Bio-optical model for Chesapeake Bay and the Middle Atlantic Bight

Retrievals of bio-optical properties from satellite measurements in Case 2 waters depend on algorithms that account for multiple constituents affecting spectral quality of the upwelling light flux. Semi-analytical (SA) models are suitable for this purpose, but must be parameterized with in situ data, particularly in estuarine and coastal waters. We examined spatial and temporal variability of biooptical properties in Chesapeake Bay and the adjacent Middle Atlantic Bight (CB/MAB) to parameterize and validate the Garver/ Siegel/Maritorena (GSM01) model. Several years (1996–2002) of data on inherent and apparent optical properties confirmed high scattering and strong absorption by dissolved and particulate components that did not co-vary. These data, consisting of the chlorophyll (chl a)-normalized phytoplankton absorption coefficient, aph * (l), and the spectral slope of absorption due to dissolved and detrital materials, Scdm, were used to optimize model parameters of GSM01 and produce a version of the model tuned for CB/ MAB we have designated GSM01-CB. Performance of GSM01-CB was measured against the globally optimized version of GSM01 and the empirical algorithm, OC4v.4, using both in situ and satellite-derived radiances from the Sea-viewing Wide Field-of-view Sensor (SeaWiFS) as inputs to the model.
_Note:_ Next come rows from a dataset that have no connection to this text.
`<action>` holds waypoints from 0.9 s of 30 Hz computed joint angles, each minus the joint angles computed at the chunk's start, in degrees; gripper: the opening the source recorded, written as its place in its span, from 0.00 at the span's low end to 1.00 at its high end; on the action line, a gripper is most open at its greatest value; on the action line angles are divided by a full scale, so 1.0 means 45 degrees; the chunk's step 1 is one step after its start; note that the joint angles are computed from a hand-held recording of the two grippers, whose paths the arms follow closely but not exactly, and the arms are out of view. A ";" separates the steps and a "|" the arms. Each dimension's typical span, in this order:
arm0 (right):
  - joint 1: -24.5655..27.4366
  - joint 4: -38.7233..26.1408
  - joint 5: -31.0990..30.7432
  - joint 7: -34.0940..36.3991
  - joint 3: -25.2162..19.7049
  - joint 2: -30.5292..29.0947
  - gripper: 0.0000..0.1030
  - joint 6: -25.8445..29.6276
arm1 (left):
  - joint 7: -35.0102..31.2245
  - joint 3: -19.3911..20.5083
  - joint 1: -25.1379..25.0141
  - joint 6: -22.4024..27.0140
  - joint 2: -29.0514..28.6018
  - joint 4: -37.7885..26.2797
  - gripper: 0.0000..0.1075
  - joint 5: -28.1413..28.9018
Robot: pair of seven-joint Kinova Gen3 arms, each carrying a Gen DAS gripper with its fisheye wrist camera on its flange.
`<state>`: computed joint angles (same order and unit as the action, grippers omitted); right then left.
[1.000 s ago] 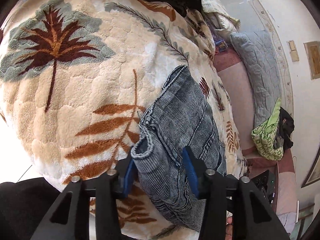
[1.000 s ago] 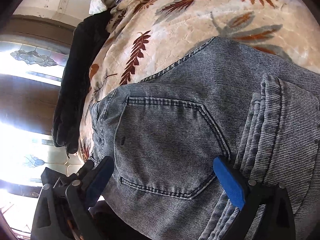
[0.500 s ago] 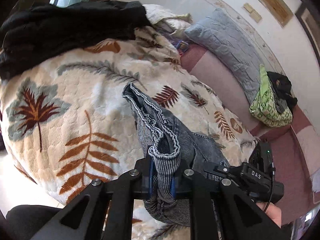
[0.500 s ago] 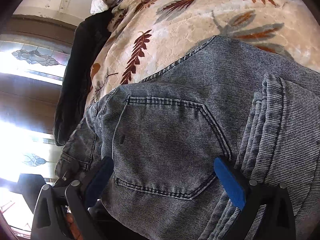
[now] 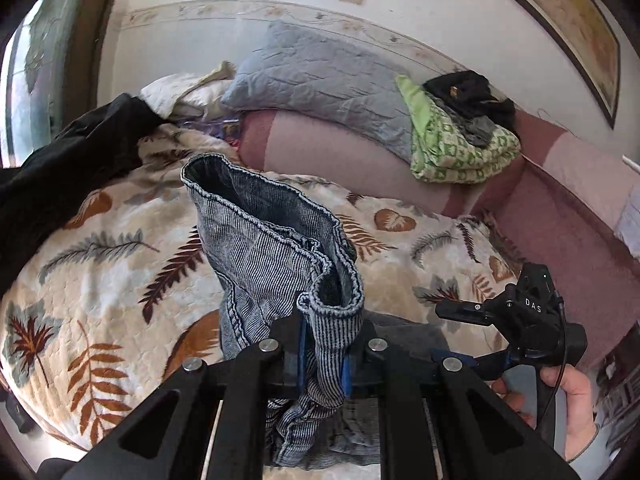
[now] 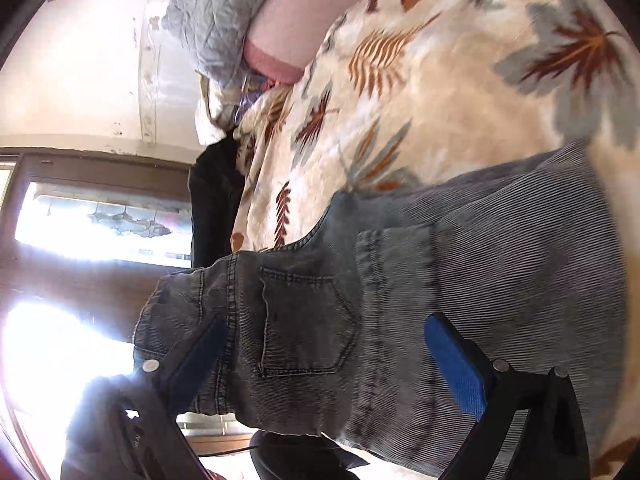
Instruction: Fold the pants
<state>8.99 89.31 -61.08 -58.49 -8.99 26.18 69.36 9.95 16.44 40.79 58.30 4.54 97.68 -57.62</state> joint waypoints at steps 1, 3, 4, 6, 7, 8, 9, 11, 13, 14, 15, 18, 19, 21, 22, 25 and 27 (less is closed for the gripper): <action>0.0345 0.0231 -0.0025 0.0255 0.0144 -0.0199 0.97 0.0014 | -0.0393 -0.0115 0.0313 -0.0023 0.0425 -0.0464 0.12 -0.0099; 0.1015 0.0616 -0.0158 0.0896 0.0452 -0.0484 0.97 0.0010 | -0.1391 -0.0931 0.1393 -0.0110 0.1337 -0.1493 0.12 -0.0025; 0.1362 0.0792 -0.0262 0.1189 0.0636 -0.0596 0.97 -0.0001 | -0.1909 -0.1164 0.1747 -0.0167 0.1802 -0.2016 0.12 0.0066; 0.2120 0.1125 -0.0664 0.1798 0.0957 -0.0669 0.97 0.0112 | -0.2944 -0.0925 0.1809 -0.0238 0.2728 -0.3043 0.12 0.0532; 0.2484 0.1305 -0.0922 0.2091 0.1086 -0.0635 0.97 0.0213 | -0.3462 -0.0451 0.1588 -0.0042 0.3311 -0.3624 0.12 0.0693; 0.2764 0.1420 -0.1140 0.2264 0.1200 -0.0546 0.97 0.0308 | -0.3980 0.0091 0.1271 0.0010 0.3901 -0.4087 0.12 0.0967; 0.3046 0.1567 -0.1329 0.2457 0.1299 -0.0419 0.97 0.0432 | -0.4498 0.0681 0.0852 -0.0146 0.4491 -0.4449 0.12 0.1448; 0.3559 0.1852 -0.1695 0.2764 0.1372 -0.0085 0.97 0.0576 | -0.5533 0.1342 0.0209 -0.0344 0.5670 -0.4901 0.12 0.2483; 0.3754 0.2008 -0.2018 0.2628 0.1586 0.0418 0.97 0.1030 | -0.6380 0.1148 0.0503 0.0251 0.6344 -0.5591 0.12 0.2994; 0.4037 0.1974 -0.2230 0.2698 0.1383 0.0683 0.97 0.1384 | -0.6581 0.0742 0.0890 0.0444 0.6328 -0.5787 0.12 0.3058; 0.4217 0.1968 -0.2402 0.2976 0.1217 0.0712 0.97 0.1531 | -0.6676 0.0401 0.1064 0.0429 0.6190 -0.5865 0.12 0.3329; 0.4276 0.1996 -0.2601 0.3324 0.1365 0.0717 0.98 0.1553 | -0.6713 -0.0136 0.0865 -0.0251 0.5626 -0.5614 0.13 0.4335; 0.4303 0.1932 -0.2681 0.3148 0.1353 0.0915 0.98 0.1702 | -0.6808 -0.0341 0.0894 -0.0345 0.5610 -0.5675 0.13 0.4690; 0.4341 0.2012 -0.2818 0.3001 0.1359 0.1016 0.98 0.1719 | -0.7611 -0.0489 0.0983 0.0003 0.6089 -0.6253 0.22 0.5372; 0.4335 0.2093 -0.2888 0.3087 0.1348 0.0958 0.98 0.1642 | -0.8128 -0.0572 0.1154 0.0178 0.6419 -0.6526 0.35 0.5520; 0.4310 0.2203 -0.2790 0.3332 0.1402 0.0793 0.98 0.1573 | -0.9190 -0.1378 0.1968 -0.0313 0.6290 -0.6536 0.59 0.5749; 0.4270 0.2276 -0.2728 0.3442 0.1441 0.0685 0.98 0.1502 | -0.9033 -0.1070 0.1555 -0.1337 0.5521 -0.5733 0.59 0.6259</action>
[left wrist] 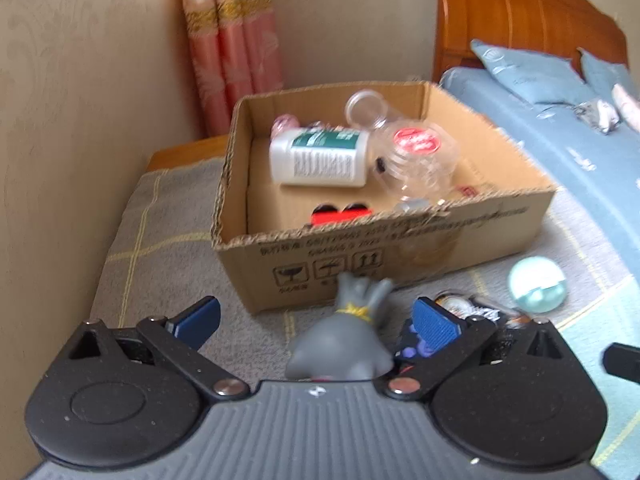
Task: Organize rigid objects
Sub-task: 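Move the left gripper to the grey cat figurine while the right approaches the mint-green case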
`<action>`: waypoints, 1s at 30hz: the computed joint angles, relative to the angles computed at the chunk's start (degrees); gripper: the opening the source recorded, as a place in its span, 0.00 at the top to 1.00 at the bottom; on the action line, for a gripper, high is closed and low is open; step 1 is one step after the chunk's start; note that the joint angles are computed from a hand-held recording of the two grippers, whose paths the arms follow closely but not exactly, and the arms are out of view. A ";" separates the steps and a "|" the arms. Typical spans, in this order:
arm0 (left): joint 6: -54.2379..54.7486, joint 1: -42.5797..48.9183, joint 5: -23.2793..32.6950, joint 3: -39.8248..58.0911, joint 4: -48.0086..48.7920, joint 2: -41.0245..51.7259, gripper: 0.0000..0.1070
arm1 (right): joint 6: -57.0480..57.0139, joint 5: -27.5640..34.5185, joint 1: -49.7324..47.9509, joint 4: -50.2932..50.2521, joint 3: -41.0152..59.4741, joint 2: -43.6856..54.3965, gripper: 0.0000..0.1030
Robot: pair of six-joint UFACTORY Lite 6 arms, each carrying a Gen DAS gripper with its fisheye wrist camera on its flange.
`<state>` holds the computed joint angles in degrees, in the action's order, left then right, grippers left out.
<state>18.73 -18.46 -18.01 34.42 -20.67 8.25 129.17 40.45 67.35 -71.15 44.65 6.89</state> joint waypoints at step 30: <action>-0.03 2.98 -4.54 -5.19 2.32 1.75 0.04 | -1.42 -6.09 -14.67 -12.61 13.34 18.30 0.00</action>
<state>18.70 -15.48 -22.55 29.23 -18.34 10.00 127.75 34.37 52.69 -83.75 57.98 25.19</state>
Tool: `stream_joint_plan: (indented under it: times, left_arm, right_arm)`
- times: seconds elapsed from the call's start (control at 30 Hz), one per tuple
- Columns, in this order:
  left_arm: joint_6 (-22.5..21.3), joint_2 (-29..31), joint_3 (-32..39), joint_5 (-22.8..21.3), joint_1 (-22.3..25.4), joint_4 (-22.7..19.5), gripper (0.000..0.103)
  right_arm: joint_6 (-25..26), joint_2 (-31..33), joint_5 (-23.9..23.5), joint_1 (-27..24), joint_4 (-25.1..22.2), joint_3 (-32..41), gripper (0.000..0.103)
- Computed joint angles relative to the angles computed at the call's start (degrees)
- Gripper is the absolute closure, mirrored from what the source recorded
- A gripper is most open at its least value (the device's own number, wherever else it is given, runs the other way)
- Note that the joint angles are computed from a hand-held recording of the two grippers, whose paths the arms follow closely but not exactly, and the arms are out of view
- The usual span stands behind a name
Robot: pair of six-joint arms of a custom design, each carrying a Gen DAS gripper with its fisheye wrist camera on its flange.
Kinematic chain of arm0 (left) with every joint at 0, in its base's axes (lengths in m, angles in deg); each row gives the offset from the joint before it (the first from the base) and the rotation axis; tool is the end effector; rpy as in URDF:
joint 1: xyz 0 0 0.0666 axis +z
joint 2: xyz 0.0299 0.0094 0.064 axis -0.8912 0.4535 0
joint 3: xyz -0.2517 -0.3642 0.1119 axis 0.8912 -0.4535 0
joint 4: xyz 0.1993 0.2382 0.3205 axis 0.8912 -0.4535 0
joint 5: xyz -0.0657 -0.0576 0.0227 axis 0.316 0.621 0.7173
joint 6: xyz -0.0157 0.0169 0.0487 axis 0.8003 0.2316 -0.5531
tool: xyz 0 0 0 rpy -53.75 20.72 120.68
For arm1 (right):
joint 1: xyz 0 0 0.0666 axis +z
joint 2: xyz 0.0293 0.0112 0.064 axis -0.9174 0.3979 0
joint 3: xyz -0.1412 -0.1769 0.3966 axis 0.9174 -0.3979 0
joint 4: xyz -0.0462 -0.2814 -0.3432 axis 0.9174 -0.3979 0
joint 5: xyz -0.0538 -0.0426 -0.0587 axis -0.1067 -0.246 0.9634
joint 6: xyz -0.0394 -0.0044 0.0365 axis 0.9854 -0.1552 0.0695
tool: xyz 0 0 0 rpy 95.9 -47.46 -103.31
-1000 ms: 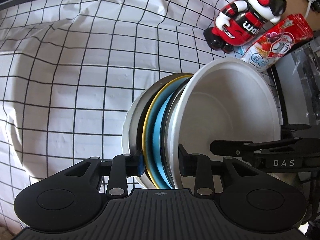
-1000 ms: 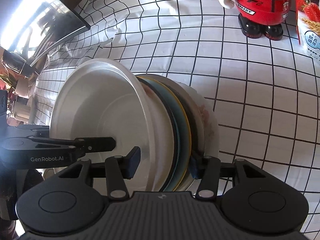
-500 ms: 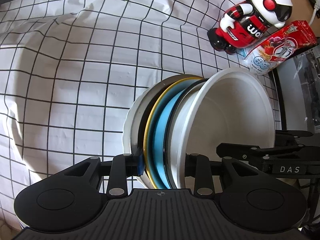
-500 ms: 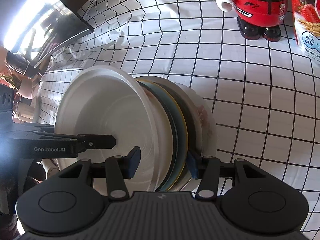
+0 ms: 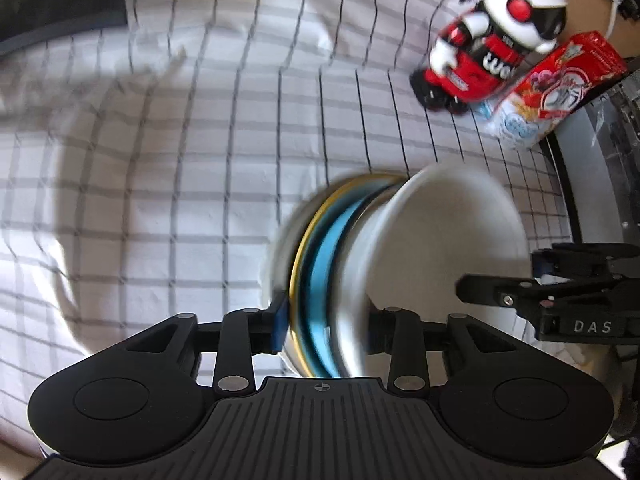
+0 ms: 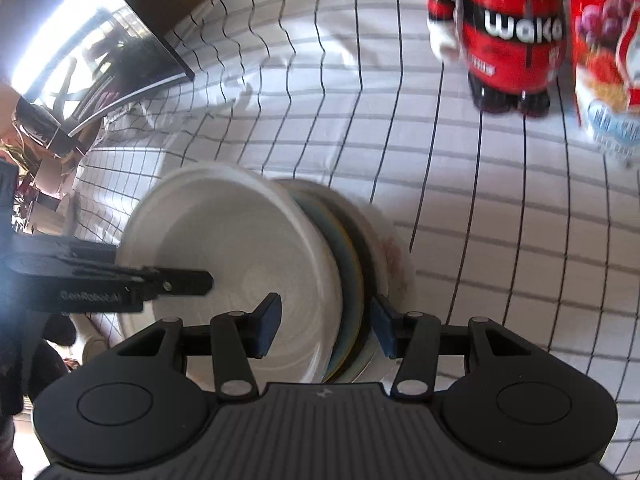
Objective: Organize plates and bowls
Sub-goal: 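Open both tools and withdraw from the stacked dishes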
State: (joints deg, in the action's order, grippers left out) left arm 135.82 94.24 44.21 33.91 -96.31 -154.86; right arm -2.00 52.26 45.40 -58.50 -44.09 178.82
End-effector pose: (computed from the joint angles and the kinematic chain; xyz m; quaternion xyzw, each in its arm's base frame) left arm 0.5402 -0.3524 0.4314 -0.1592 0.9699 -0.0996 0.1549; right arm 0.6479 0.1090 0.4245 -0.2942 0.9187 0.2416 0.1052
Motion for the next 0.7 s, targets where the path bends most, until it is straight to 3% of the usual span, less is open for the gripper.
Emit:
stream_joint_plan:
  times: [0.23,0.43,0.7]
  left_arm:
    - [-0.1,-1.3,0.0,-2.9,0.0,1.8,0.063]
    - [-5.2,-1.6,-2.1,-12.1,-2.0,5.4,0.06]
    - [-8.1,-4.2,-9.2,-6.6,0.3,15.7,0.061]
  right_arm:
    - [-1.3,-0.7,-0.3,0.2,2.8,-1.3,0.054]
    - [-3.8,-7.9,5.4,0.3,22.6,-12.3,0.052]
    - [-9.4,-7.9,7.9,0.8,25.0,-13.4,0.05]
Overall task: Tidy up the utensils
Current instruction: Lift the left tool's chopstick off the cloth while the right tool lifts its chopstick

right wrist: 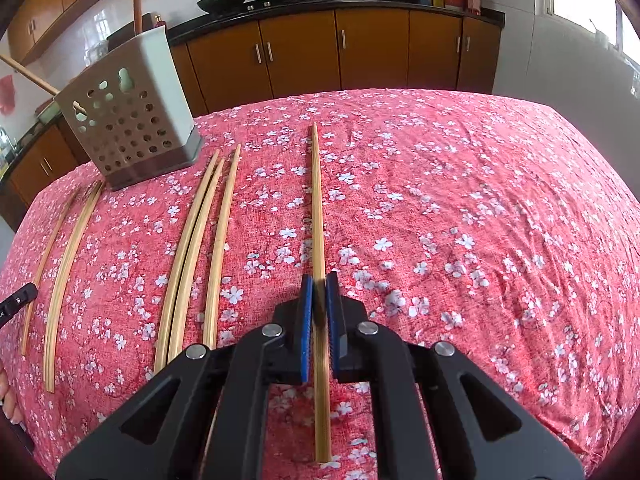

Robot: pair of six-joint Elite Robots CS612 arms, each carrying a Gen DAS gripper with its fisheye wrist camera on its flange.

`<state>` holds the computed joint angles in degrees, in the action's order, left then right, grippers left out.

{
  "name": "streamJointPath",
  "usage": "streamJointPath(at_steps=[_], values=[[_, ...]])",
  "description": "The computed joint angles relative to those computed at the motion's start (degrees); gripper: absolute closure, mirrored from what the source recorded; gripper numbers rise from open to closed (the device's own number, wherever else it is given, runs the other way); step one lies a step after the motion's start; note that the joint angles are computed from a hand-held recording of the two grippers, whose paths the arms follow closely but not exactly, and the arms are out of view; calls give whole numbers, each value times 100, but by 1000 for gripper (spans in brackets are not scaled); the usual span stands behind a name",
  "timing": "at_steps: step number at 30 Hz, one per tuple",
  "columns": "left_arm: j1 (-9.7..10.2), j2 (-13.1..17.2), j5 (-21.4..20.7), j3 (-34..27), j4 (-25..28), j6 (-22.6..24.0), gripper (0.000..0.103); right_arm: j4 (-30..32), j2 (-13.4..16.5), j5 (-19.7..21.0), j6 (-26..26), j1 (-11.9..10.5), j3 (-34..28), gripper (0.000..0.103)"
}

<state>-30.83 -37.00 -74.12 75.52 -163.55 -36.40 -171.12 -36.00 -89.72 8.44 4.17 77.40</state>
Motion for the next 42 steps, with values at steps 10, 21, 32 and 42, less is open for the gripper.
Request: streamJointPath(at_steps=[10, 21, 32, 42], values=[[-8, 4, 47, -19, 48, 33, 94, 5, -1, 15, -7, -2, -2, 95], [-125, -61, 340, 53, 279, 248, 94, -155, -173, 123, -115, -4, 344, 95], [-162, -210, 454, 240, -159, 424, 95, -667, -327, 217, -16, -49, 537, 95], [-206, -338, 674, 339, -533, 528, 95, -1025, -387, 181, -19, -32, 598, 95]])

GSM01-CB outperformed OC4v.4 in retrieving chl a in CB, and both SA models outperformed OC4v.4 in MAB. GSM01 and GSM01-CB also returned reasonable estimates of other bio-optical products, including the absorption coefficient for dissolved and detrital materials, acdm(443), and the particulate backscatter coefficient, bbp(443). We present alternatives to the parameterization of GSM01-CB to account for interannual variability of aph * (l) in CB using empirical relationships with key variables that regulate phytoplankton dynamics in the estuary (i.e., freshwater flow and nutrient loading), and to include regional gradients of Scdm in MAB.